In a campaign email to supporters, Huntsman wrote, "After three years of bigger government, higher taxes and more spending, America desperately needs a return to conservative principles: limited government, lower taxes and balanced budgets." He said, "America is more divided than ever, and for our nation to move forward together with new leadership and unite, the Republican Party must first unite."
Huntsman's resume had suggested he could be a major contender for the Republican presidential nomination: businessman, diplomat, governor, veteran of four presidential administrations, an expert on China and foreign trade. But the former ambassador to China in the Obama administration found a poor reception for his brand of moderate civility that he had hoped would draw support from independents, as well as party moderates.
Huntsman was almost invisible in a race often dominated by Romney, a fellow Mormon. One reason was timing. For months, Romney and other declared or expected-to-declare candidates drew media attention and wooed voters in early primary states.

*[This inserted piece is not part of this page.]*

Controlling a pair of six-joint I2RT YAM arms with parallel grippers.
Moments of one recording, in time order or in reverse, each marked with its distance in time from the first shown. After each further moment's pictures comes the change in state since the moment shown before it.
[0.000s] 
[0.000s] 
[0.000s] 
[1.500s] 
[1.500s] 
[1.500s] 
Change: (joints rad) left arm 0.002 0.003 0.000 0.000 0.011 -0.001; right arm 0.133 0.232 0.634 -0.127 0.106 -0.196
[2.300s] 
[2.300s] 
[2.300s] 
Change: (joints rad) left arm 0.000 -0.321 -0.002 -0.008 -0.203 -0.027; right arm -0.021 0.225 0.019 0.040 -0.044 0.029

Huntsman, however, was half a world away, serving as ambassador to China until he resigned in late April. Nearly two more months would pass before his kickoff speech on June 22 in the shadow of the Statue of Liberty. The former Utah governor had already acknowledged that expectations for him in South Carolina's primary this week will be "very low." Word of the Huntsman withdrawal came on the same day that The State, South Carolina's largest newspaper, endorsed him for president.
The former governor's decision to drop out comes as pressure has been increasing on Texas Gov. Rick Perry to leave the race to allow South Carolina's influential social conservatives to unify behind either former Pennsylvania Sen. Rick Santorum or former House Speaker Newt Gingrich.